*Try it:* Take the data below and filter it for lines containing the word "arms"; show each line found.

*Provided data:*
──────────────────────────────

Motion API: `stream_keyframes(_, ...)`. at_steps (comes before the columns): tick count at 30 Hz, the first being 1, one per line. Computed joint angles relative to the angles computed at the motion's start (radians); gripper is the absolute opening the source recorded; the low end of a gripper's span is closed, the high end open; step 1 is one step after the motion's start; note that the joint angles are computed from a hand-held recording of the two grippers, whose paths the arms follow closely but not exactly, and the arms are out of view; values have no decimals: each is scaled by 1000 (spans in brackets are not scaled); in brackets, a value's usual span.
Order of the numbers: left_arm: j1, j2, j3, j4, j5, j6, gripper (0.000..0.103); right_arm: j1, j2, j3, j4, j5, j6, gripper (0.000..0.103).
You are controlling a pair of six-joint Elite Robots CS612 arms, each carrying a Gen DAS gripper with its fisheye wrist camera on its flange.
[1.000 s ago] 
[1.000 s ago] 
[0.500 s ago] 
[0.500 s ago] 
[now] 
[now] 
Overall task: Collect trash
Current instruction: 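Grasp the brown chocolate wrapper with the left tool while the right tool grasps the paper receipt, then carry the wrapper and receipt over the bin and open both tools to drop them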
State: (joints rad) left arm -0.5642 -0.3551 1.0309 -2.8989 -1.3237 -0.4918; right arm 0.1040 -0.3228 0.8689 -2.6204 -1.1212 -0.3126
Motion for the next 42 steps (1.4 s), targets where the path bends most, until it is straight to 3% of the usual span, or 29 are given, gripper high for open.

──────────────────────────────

*Written answer:*
Motion API: `stream_keyframes(_, ...)`. at_steps (comes before the columns): tick count at 30 Hz, the first being 1, one per line. Computed joint angles relative to the angles computed at the motion's start (radians); gripper is the absolute opening the source recorded; the low end of a gripper's span is closed, the high end open; step 1 is one step after the motion's start; note that the joint angles are computed from a hand-held recording of the two grippers, whose paths the arms follow closely but not exactly, and the arms are out of view; values have no decimals: each is scaled by 1000 (spans in brackets are not scaled); in brackets, a value's usual span.
You are controlling a pair of six-joint Elite Robots CS612 arms, each carrying a Gen DAS gripper with its fisheye wrist camera on its flange.

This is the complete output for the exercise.